Among the entries below, take the line with "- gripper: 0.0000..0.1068" and the line with "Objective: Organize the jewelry", and output them and every line between them exactly, with nothing else.
*** The data Section Begins ***
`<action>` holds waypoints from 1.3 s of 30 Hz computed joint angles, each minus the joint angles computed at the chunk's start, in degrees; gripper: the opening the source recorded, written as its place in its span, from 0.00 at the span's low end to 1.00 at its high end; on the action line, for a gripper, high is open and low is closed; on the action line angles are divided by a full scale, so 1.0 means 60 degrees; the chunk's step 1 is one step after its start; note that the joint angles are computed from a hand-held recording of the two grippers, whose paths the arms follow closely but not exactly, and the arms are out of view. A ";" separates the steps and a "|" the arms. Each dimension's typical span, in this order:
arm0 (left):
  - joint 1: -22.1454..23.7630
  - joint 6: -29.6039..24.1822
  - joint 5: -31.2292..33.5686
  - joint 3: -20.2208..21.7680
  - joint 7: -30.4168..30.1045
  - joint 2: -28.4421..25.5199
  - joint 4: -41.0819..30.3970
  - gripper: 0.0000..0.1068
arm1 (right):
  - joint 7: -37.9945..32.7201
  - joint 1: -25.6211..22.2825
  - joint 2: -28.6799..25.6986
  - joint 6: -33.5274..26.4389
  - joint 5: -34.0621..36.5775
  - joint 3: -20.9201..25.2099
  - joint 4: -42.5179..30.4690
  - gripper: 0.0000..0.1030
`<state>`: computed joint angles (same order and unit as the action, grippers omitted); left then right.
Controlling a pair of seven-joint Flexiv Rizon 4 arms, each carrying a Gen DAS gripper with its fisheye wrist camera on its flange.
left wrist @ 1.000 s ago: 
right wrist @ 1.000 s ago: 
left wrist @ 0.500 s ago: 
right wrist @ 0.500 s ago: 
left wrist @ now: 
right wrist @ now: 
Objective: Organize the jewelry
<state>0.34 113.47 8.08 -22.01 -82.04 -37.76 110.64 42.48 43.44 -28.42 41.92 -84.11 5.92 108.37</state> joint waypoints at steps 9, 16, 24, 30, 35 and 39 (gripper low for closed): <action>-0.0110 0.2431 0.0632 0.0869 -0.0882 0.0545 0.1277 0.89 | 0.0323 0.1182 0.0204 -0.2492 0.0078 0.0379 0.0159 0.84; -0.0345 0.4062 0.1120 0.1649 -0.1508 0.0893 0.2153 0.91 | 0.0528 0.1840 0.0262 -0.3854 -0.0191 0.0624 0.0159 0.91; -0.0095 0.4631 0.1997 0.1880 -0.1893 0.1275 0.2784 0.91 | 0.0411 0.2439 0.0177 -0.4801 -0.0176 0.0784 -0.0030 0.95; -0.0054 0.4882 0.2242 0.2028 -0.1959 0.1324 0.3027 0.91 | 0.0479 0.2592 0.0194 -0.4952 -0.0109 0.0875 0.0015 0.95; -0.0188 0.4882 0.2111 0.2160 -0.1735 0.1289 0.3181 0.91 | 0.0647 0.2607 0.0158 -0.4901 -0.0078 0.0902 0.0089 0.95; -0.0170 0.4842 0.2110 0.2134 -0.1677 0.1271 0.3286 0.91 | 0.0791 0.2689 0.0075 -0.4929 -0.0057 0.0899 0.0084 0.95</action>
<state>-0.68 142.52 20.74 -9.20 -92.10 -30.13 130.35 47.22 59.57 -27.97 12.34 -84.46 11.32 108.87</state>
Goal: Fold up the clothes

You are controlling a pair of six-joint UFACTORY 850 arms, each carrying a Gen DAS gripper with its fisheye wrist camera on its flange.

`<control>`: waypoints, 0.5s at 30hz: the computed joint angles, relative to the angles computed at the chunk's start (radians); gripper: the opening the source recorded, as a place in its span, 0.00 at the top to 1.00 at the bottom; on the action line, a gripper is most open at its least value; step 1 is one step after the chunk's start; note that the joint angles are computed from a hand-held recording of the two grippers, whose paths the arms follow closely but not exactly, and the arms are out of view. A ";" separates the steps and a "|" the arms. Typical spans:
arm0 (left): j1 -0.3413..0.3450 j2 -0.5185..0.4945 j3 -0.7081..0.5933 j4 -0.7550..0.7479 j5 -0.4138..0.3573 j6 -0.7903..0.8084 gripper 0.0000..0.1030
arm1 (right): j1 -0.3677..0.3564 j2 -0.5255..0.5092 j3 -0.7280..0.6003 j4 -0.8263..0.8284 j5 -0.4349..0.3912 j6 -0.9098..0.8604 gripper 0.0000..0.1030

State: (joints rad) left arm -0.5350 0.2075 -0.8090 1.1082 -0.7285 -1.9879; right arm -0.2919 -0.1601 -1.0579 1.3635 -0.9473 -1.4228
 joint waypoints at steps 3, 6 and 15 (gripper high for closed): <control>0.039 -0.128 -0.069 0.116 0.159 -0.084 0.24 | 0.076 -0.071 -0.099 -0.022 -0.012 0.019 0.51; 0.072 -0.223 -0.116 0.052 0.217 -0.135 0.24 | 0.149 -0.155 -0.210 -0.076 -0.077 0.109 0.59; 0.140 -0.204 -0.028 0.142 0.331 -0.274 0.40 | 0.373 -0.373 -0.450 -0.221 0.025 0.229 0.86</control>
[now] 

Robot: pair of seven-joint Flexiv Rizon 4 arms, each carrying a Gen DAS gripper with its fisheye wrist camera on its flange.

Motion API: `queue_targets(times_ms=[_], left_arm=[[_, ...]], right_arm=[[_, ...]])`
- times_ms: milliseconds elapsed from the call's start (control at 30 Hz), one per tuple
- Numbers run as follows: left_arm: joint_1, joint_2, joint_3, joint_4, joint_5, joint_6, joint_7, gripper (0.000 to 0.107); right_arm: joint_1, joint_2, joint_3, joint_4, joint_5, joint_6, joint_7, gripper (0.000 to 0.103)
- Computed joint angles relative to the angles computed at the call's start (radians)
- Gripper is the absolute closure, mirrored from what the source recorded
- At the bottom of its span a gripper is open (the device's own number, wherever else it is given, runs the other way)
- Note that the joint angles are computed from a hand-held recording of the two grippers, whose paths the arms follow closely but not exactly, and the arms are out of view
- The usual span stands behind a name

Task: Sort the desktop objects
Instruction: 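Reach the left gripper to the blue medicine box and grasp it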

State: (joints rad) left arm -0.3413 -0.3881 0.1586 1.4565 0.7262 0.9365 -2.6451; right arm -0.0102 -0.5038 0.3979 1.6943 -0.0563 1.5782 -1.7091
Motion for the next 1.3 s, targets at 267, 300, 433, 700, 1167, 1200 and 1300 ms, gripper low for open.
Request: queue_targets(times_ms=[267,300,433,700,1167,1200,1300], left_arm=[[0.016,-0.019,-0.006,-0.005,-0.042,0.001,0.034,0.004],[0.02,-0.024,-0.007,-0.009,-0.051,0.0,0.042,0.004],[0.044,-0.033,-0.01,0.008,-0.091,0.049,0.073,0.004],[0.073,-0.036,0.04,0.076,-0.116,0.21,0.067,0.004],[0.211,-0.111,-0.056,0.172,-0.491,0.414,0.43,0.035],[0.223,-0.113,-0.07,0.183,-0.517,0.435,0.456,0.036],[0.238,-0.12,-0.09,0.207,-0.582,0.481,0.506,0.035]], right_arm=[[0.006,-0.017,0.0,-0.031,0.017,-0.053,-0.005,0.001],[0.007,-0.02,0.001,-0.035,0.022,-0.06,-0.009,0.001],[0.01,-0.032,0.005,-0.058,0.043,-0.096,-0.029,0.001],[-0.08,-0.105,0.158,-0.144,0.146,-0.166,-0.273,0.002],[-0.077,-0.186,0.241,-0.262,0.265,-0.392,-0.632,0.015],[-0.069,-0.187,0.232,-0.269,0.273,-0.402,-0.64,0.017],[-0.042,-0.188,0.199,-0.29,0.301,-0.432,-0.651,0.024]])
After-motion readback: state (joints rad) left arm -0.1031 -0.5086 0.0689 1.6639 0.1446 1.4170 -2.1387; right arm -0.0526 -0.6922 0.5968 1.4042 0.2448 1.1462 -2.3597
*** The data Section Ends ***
Written response:
  - gripper: 0.0000..0.1068
arm1 (right):
  - joint 7: -37.9945..32.7201
  - joint 1: -25.6211..22.2825
  - joint 2: -28.6799..25.6986
  - joint 6: -33.5274..26.4389
  - joint 5: -34.0621..36.5775
  - joint 3: -20.9201..25.2099
  - joint 4: -42.5179..30.4690
  - gripper: 0.0000..0.1030
`<state>`: computed joint angles (same order and unit as the action, grippers omitted); left then right.
Controlling a pair of seven-joint Flexiv Rizon 4 arms, each carrying a Gen DAS gripper with its fisheye wrist camera on its flange.
left wrist @ 1.000 s ago: 
right wrist @ 1.000 s ago: 
left wrist @ 0.500 s ago: 
right wrist @ 0.500 s ago: 
left wrist @ now: 
right wrist @ now: 
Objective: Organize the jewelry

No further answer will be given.